Document Automation support for Google Custom Document Extractor (CDE)

In Document Automation, you can create a user-trained learning instance and extract using a Google Custom Document Extractor (CDE) processor.

The new capability can be used to train a model using Google Custom Document Extractor (CDE) for any document type covering 50 languages. Once a model is deployed, the processor URL can be embedded within Document Automation extraction process.

To use Google CDE, you must have a:
  • Google subscription to Google Document AI workbench.
  • License for Document Automation Platform > Document Workspace pages.
Note: When working with API URL trusted list for Google CDE, you must add all APIs to the trusted list on the Bot Agent machine. The list of allowed APIs for Google CDE is as follows:
  • Google accounts
  • Google OAuth
  • Google APIS
  • Processor end point (only the host to be added to the trusted list)
    For example,
    https://eu-documentai.googleapis.com/v1/projects/<<Project ID>>/locations/eu/processors/<<Processor ID>>:process

Usage of Google CDE

The effort involved in creating and maintaining models with Google CDE is justified by various scenarios, including:
  • Extended language support: When working with documents that require support for additional languages, and existing pre-trained models do not offer that capability, Google CDE becomes essential.

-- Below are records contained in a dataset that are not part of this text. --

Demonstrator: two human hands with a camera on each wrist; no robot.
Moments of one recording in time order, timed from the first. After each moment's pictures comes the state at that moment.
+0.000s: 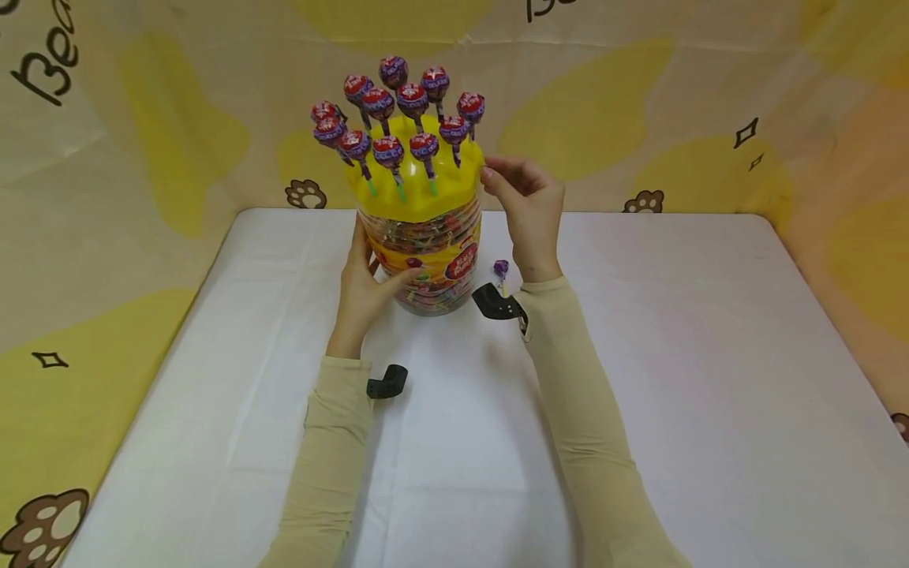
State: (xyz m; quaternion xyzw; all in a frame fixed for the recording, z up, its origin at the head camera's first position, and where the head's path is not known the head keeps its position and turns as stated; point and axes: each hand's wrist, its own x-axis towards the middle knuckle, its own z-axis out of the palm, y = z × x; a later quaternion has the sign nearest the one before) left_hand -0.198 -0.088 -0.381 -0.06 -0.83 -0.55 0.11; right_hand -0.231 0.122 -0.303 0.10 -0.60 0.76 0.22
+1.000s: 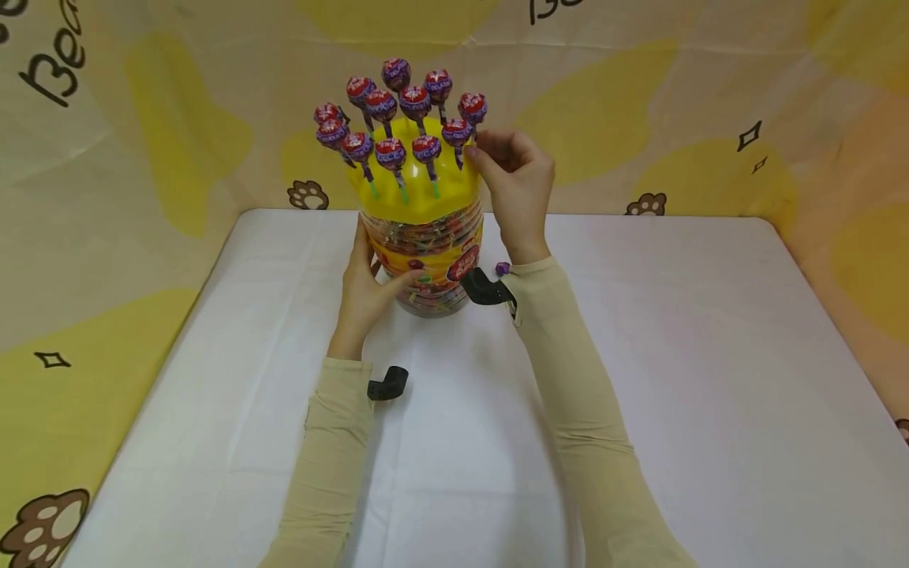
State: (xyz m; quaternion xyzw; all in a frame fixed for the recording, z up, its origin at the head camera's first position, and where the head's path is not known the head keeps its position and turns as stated) left_hand -0.196 -0.089 -0.381 -0.06 -0.83 -0.55 0.10; right_hand -0.244 0.107 -0.278 0.09 -0.61 0.75 0.25
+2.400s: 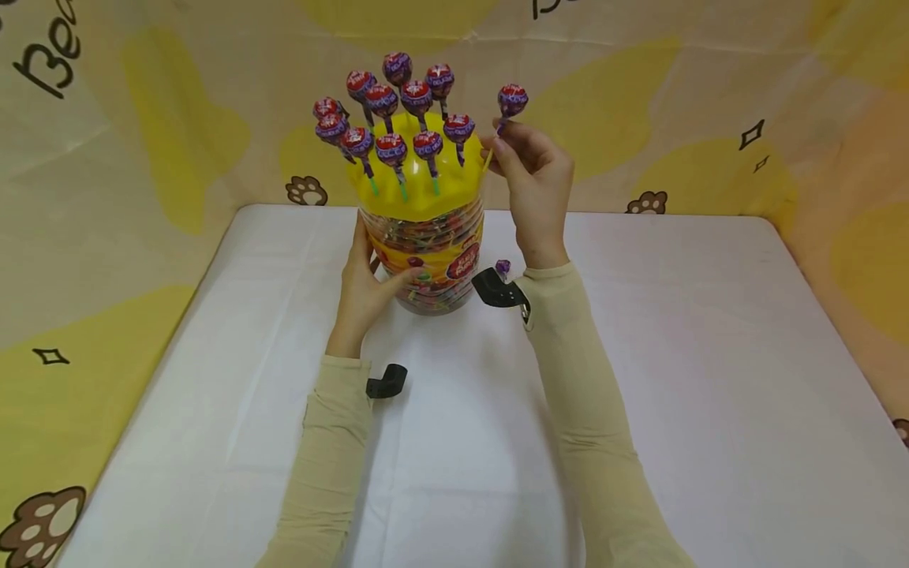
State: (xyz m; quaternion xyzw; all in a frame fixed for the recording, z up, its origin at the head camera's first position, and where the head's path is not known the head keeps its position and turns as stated) left_hand -0.196 -0.089 -0.382 -0.07 -0.83 -0.54 0.11; right_hand -0.233 0.120 -0.274 0.11 -0.57 0.79 0.22
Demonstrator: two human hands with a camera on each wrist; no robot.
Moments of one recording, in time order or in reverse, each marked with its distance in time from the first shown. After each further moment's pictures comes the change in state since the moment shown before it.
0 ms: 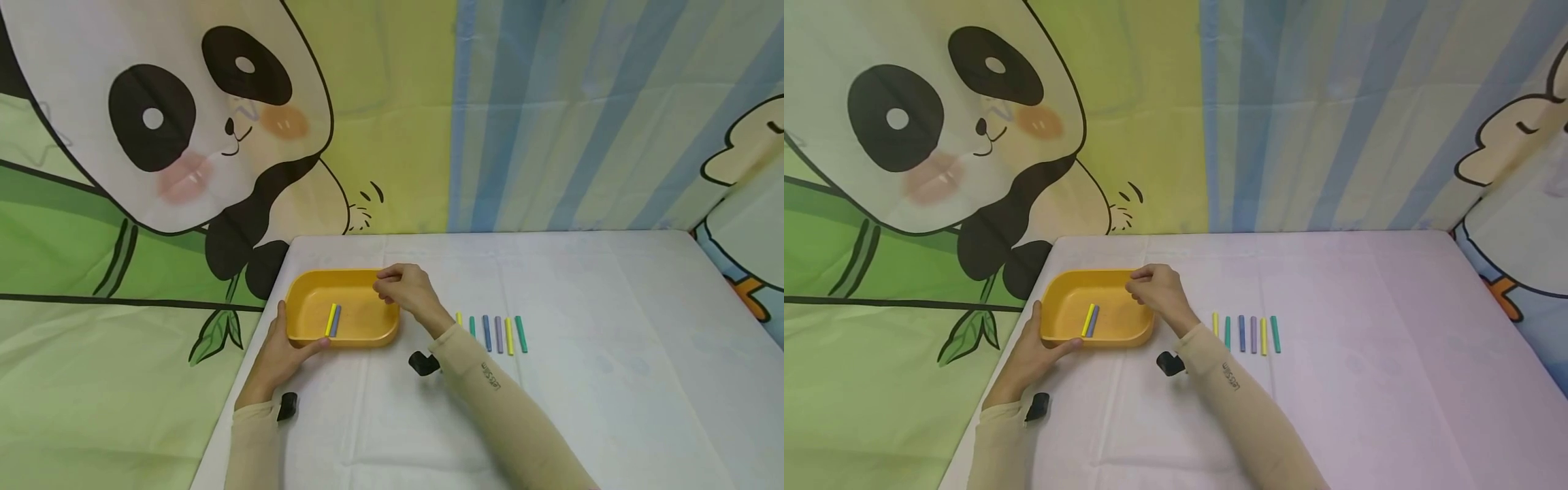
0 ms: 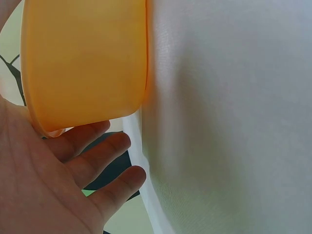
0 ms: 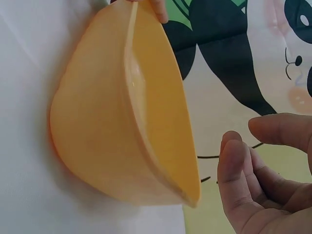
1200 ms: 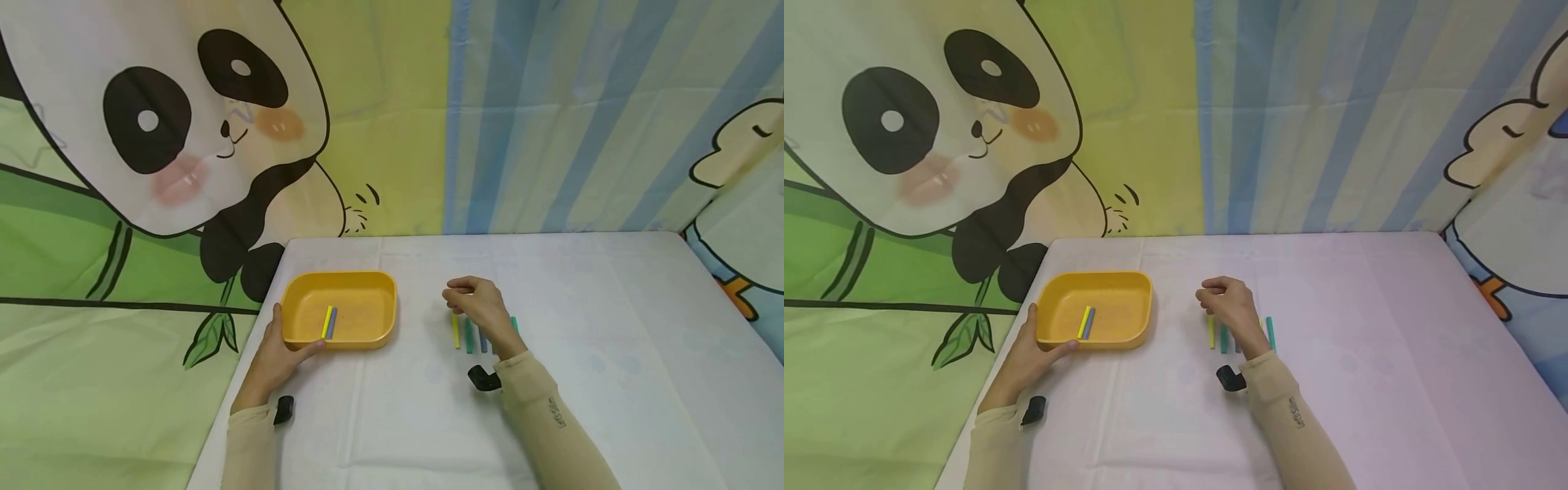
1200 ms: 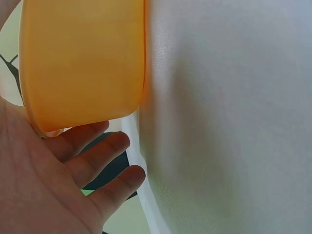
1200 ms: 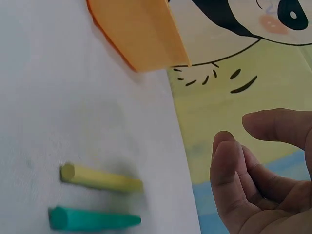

    For supported languages, see Language support for Google CDE.

  • Unsupported document formats: Google CDE is beneficial when dealing with document types that lack compatible parsers.
  • Addressing accuracy and performance challenges: In specific document formats, even with the use of pre-trained models, achieving the desired accuracy can be difficult. Google CDE with specific training on documents can provide better accuracy.
  • Custom or non-standard field extraction: Google CDE can be used in scenarios where specific fields need to be extracted from documents that have custom or non-standard formats.
  • Extraction based on specific training when labels do not exist: Google CDE is beneficial when there is a need to extract information from fields where pre-defined labels do not exist.